- [TASK REQUIREMENTS]: With the line containing "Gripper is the" as the first line and the last line of the records as the final one, reproduce that range exactly.

+++++

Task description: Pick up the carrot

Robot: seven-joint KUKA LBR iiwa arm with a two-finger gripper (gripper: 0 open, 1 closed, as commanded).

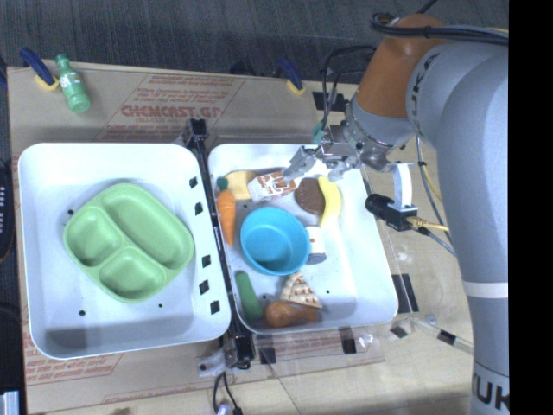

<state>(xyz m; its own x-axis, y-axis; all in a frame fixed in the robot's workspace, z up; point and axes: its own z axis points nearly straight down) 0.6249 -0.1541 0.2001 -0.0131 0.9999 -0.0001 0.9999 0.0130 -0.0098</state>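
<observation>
Grey arm [467,145] bent over right bin [367,258], end effector [318,164] low.

Red print on the brown cardboard sheet [173,102] behind the bins reads roughly "CHEMCAST GP"; the smaller lines there and along its front edge are too blurred to read.

A long orange carrot [226,215] lies beside a round sky-blue plastic bowl [273,239]. The curved banana [330,199] is yellow, the three-part plastic plate [129,239] pale green, both shallow bins [34,232] white, and the small bottle [73,86] green.
</observation>
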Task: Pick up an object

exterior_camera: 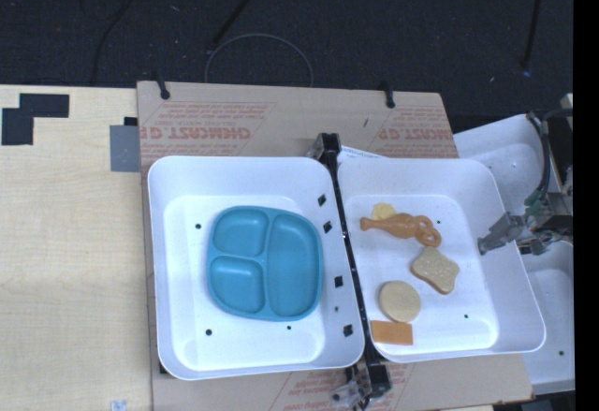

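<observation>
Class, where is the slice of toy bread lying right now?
The bread slice lies in the right bin, just below the orange pretzel-like toy and up-right of the round cream cookie.

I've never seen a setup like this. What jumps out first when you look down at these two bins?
The bright blue divided plate lying in the left bin catches the eye first. Next come the small toy foods in the right bin: a slice of bread, a round cracker and an orange wedge. The gripper sits at that bin's right edge.
</observation>
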Available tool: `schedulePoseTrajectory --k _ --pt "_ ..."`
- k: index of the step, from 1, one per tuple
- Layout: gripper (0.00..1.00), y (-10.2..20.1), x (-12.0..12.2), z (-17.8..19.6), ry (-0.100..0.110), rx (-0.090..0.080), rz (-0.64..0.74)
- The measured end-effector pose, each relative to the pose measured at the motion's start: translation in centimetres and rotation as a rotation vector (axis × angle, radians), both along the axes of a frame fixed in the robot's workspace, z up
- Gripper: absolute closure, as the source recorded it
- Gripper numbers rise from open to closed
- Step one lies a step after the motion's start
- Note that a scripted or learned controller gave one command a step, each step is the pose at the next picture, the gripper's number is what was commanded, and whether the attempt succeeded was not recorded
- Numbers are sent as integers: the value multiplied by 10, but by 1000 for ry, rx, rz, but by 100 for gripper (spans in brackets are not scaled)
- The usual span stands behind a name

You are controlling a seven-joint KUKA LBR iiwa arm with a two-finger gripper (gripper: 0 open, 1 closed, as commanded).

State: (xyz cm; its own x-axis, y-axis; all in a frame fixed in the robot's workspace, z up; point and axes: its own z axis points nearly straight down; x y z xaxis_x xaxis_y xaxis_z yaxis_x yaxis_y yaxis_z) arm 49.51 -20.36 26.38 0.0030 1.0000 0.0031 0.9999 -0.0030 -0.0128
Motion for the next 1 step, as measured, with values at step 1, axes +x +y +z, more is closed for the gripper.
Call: schedulePoseTrajectory --k 1 --pt "0 0 2 6 -12 -3 3"
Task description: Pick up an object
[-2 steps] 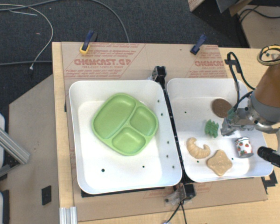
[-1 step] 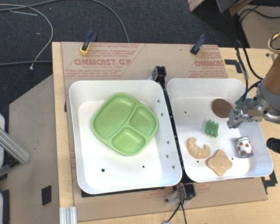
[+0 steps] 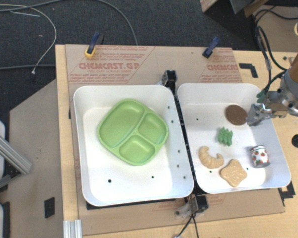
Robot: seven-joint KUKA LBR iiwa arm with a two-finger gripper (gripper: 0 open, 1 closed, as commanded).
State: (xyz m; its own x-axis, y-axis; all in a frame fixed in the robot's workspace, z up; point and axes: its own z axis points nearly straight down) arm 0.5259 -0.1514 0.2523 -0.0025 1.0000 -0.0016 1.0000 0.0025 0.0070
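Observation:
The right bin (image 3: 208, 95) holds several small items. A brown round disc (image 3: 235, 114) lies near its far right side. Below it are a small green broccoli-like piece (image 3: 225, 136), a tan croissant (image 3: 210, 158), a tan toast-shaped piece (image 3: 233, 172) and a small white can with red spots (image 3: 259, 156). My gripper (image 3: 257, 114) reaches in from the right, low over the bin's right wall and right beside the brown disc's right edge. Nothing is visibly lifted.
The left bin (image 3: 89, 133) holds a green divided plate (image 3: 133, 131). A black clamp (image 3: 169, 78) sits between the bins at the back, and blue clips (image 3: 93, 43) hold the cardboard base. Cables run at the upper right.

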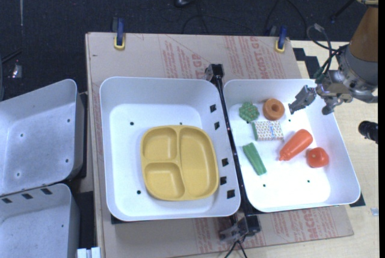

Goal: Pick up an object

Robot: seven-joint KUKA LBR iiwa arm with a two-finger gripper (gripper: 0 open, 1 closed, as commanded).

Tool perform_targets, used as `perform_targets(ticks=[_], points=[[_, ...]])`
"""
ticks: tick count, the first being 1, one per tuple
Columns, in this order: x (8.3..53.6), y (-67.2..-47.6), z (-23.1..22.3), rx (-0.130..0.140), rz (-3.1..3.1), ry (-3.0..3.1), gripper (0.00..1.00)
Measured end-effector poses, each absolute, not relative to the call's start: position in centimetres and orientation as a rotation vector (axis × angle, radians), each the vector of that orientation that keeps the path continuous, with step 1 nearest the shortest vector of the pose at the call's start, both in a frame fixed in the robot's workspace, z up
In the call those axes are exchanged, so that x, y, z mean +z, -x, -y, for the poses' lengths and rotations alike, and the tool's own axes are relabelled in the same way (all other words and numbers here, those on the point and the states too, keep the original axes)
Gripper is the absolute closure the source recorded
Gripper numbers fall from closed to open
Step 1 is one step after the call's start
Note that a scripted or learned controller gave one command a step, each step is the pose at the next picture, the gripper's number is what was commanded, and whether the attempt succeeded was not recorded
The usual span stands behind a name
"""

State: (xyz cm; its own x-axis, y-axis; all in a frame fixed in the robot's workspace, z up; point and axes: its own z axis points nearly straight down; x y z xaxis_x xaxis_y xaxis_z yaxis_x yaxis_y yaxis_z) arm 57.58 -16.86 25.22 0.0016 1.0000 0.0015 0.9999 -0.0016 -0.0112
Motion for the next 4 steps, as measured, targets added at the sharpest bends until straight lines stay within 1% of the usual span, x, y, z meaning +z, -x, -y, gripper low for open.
perform_targets(ticks=[1, 2, 3, 4], points=[[25.8, -57.8, 16.8, 0.001, 2.222, 2.220, 0.00], [20.7, -58.2, 15.9, 0.004, 2.222, 2.216, 0.00], [16.1, -57.6, 16.3, 0.005, 2.217, 2.220, 0.00], [11.7, -57.8, 15.8, 0.004, 2.218, 2.219, 0.00]])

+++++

- [YOUR RESPONSE]:
Gripper is the absolute closure the source recorded
Gripper numbers fall from closed to open
Step 1 is one step after the call's start
Note that a scripted or learned controller gave one command a step, each step is the pose at the next picture, the gripper's number is what was commanded, and whether the attempt succeeded was not recorded
The usual span stands behind a name
"""

State: (xyz cm; its own x-axis, y-axis; all in a frame fixed in the robot's workspace, z up; point and axes: its own z axis points nearly straight down; x y z xaxis_x xaxis_y xaxis_z yaxis_x yaxis_y yaxis_z) arm 57.58 -16.86 25.22 0.0016 1.0000 0.0015 0.9999 -0.0016 -0.0112
Motion for the next 4 steps, as measured, targets added at the sharpest bends until straight lines stay within 1% of the usual span, x, y, z meaning +z, -x, -y, gripper low for open.
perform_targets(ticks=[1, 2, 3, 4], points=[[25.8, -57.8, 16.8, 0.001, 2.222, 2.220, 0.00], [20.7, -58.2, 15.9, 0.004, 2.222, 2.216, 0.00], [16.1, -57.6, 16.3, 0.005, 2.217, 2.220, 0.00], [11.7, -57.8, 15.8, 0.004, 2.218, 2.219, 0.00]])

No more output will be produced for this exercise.